THE DATA Block Start

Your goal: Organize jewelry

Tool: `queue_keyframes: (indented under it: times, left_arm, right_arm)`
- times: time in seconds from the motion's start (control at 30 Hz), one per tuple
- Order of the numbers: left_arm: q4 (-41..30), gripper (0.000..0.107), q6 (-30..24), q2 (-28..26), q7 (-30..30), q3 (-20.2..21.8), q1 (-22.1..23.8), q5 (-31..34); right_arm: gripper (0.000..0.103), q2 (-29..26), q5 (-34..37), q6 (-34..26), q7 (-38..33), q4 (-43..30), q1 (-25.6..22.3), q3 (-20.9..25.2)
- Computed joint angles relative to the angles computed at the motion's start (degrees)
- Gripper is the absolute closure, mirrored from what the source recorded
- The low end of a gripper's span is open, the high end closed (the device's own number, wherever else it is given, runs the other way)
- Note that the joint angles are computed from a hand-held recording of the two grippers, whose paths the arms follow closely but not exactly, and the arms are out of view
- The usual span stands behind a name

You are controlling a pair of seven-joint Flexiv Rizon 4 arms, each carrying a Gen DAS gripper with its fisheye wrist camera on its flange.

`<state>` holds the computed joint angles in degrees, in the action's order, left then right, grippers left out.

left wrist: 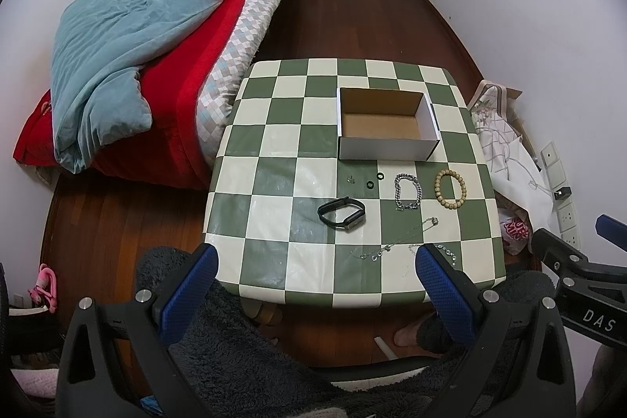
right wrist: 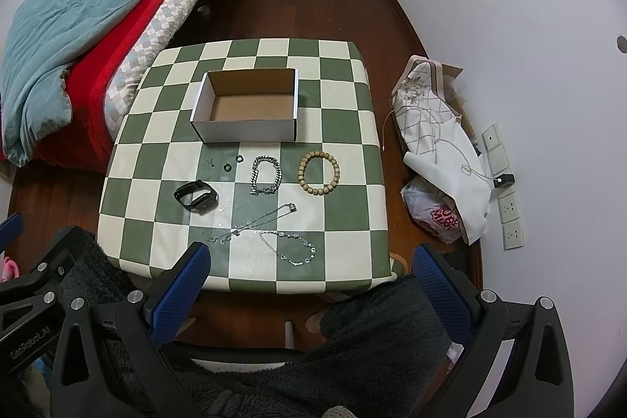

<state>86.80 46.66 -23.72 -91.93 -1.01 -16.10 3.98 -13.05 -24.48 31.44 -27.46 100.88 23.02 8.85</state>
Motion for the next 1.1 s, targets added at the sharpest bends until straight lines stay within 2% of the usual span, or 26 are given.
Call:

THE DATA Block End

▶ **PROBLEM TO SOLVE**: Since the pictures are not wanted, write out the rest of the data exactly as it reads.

▶ **SOLUTION**:
Your goal: Organize jewelry

Tool: `queue_keyframes: (indented under it: times, left_arm, right_arm)`
- times: time in seconds from the motion's start (control at 30 Hz), one per tuple
- Order of the numbers: left_arm: q4 (-41..30), gripper (0.000..0.107), q6 (-30..24), q2 (-28..26), q7 (-30..30), q3 (-20.2..21.8), q1 (-22.1..23.8), q5 (-31..34); right_arm: gripper (0.000..0.103), q2 (-29..26), q5 (-34..37), q6 (-34..26), q7 (-38..33), q4 (-43..30), q1 (-25.6..22.3), q3 (-20.9..25.2)
- Computed joint angles relative to the angles computed at the motion's start (degrees)
- Gripper is the absolute closure, mirrored from what the source recorded
- The low end of a gripper's span is open, the high end closed (the device's own number, wherever else it is given, runs the other way)
- Note that the joint angles are computed from a hand-held recording of the two grippers, whose paths the arms follow closely but not exactly, and the arms are out of view
- The usual span stands behind a name

You are controlling a pair of seven-joint Flexiv Rizon 4 arms, each carrying a Gen DAS gripper with its fisheye wrist camera on its flange.

`<state>` holds the computed joint angles in degrees, in the action's order, left then right, grippers left out.

left wrist: 
right wrist: 

<state>86.80 46.66 -23.72 -91.93 -1.01 -16.10 3.98 -13.05 -24.48 31.44 -27.46 100.88 23.02 8.85</state>
Motion for the next 1.1 s, targets added at the sharpest bends until straight lines stay within 2% of the usual span, or 26 are given.
Call:

No further output is needed here.